The output tensor after processing through all layers.

Remarks

The forward pass uses sparse matrix-vector multiplication (SpMV) for efficiency. Only non-zero weights are used in computation, significantly reducing the number of operations for highly sparse networks.

GetModelMetadata()

Retrieves metadata about the sparse neural network model.

public override ModelMetadata<T> GetModelMetadata()

Returns

ModelMetadata<T>

A ModelMetaData object containing information about the network.

InitializeLayers()

Initializes the layers of the sparse neural network based on the provided architecture.

protected override void InitializeLayers()

IsValidInputLayer(ILayer<T>)

Determines if a layer can serve as a valid input layer for this network.

protected override bool IsValidInputLayer(ILayer<T> layer)

Parameters

layer ILayer<T>

Returns

bool

IsValidOutputLayer(ILayer<T>)

Determines if a layer can serve as a valid output layer for this network.

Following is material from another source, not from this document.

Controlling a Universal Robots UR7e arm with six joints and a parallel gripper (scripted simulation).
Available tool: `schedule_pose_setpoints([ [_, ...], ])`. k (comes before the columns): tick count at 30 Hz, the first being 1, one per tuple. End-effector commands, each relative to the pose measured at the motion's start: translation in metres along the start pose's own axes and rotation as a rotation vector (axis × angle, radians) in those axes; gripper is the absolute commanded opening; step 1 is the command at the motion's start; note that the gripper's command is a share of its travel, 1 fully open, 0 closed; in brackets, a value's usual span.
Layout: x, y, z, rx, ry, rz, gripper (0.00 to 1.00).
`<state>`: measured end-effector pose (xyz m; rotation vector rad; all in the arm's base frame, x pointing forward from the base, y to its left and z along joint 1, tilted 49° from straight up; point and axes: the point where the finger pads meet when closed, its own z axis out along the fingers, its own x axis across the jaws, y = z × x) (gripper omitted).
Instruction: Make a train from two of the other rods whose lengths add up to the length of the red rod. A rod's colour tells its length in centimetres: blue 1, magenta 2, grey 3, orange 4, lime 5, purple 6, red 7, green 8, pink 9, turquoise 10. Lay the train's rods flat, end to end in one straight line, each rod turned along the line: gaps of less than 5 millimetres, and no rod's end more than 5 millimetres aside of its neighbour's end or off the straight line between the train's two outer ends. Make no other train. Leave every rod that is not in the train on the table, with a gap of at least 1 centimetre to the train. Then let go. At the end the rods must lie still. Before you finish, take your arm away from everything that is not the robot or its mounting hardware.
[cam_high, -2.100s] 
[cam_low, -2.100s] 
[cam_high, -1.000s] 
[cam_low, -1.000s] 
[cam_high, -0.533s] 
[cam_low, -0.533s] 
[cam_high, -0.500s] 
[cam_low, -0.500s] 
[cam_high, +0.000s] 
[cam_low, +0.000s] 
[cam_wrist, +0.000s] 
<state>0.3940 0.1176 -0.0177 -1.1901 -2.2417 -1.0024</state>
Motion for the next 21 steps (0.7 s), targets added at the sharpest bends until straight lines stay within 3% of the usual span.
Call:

protected override bool IsValidOutputLayer(ILayer<T> layer)

Parameters

layer ILayer<T>

Returns

bool

Predict(Tensor<T>)

Makes a prediction using the sparse neural network for the given input tensor.

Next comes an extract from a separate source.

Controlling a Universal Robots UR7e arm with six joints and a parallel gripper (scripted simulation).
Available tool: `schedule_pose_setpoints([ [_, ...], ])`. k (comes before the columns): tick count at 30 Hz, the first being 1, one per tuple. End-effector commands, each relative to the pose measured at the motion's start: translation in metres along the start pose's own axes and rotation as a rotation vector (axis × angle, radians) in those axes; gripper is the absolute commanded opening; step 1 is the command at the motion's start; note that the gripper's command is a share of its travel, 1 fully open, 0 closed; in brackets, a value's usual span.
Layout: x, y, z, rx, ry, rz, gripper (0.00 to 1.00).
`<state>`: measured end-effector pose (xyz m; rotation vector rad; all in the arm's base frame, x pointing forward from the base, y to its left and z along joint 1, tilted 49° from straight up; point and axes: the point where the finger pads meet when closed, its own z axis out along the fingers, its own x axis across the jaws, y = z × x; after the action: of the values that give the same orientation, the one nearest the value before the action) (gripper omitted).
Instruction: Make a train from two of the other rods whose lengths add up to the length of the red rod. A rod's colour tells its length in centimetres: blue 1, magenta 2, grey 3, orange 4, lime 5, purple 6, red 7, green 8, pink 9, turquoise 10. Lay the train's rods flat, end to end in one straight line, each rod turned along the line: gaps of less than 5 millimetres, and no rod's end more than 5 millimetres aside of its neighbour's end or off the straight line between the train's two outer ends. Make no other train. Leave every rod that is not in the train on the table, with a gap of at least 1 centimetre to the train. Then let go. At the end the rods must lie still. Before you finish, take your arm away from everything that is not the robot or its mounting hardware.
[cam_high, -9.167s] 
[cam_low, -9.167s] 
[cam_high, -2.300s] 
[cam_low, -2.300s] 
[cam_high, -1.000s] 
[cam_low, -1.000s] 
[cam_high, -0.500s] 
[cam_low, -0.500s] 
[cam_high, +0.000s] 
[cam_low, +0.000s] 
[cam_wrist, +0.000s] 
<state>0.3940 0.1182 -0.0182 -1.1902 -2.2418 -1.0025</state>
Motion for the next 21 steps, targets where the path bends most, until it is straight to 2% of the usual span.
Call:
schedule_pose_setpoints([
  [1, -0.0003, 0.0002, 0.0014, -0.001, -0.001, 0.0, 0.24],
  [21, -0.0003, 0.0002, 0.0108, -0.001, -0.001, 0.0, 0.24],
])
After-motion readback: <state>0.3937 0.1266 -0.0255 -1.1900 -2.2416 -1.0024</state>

public override Tensor<T> Predict(Tensor<T> input)

Parameters

input Tensor<T>

The input tensor to make a prediction for.

Returns

Tensor<T>

The predicted output tensor.

SerializeNetworkSpecificData(BinaryWriter)

Serializes sparse neural network-specific data to a binary writer.

protected override void SerializeNetworkSpecificData(BinaryWriter writer)

Parameters

writer BinaryWriter

Train(Tensor<T>, Tensor<T>)

Trains the sparse neural network using the provided input and expected output.

public override void Train(Tensor<T> input, Tensor<T> expectedOutput)

Parameters

input Tensor<T>

The input tensor for training.

expectedOutput Tensor<T>

The expected output tensor for the given input.

Remarks

Training maintains the sparsity pattern - only non-zero weights are updated. This means the network structure is fixed after initialization; use dynamic sparsity techniques if you need the sparsity pattern to evolve during training.

UpdateParameters(Vector<T>)

Updates the parameters of all layers in the network.

public override void UpdateParameters(Vector<T> parameters)

Parameters

parameters Vector<T>

A vector containing all parameters for the network.